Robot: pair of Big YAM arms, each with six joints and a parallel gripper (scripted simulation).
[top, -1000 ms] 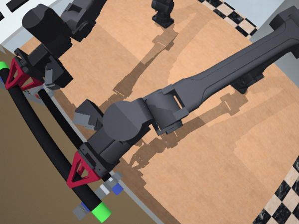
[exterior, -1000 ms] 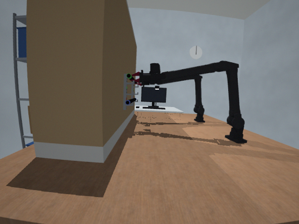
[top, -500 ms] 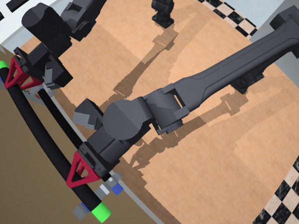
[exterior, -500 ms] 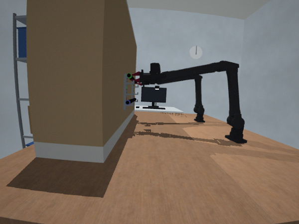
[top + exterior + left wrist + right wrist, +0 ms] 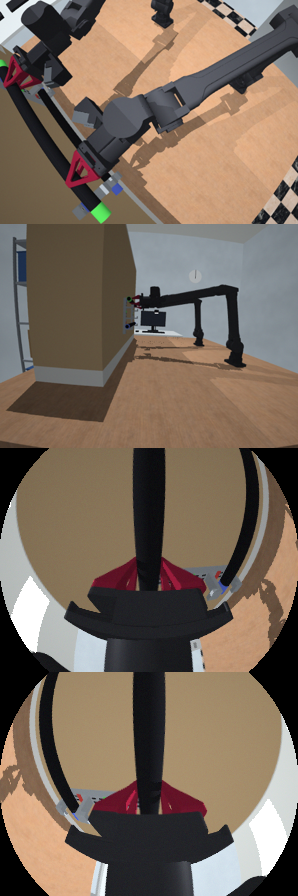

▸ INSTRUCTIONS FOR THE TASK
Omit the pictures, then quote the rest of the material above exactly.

▸ EXERCISE RESPONSE
Robot: pair of Big YAM arms, each with six joints and a parallel gripper (scripted simulation).
[top, -1000 ms] 
[exterior, -1000 ms] 
[top, -500 ms] 
[exterior, -500 ms] 
[top + exterior + left wrist + right wrist, +0 ms] 

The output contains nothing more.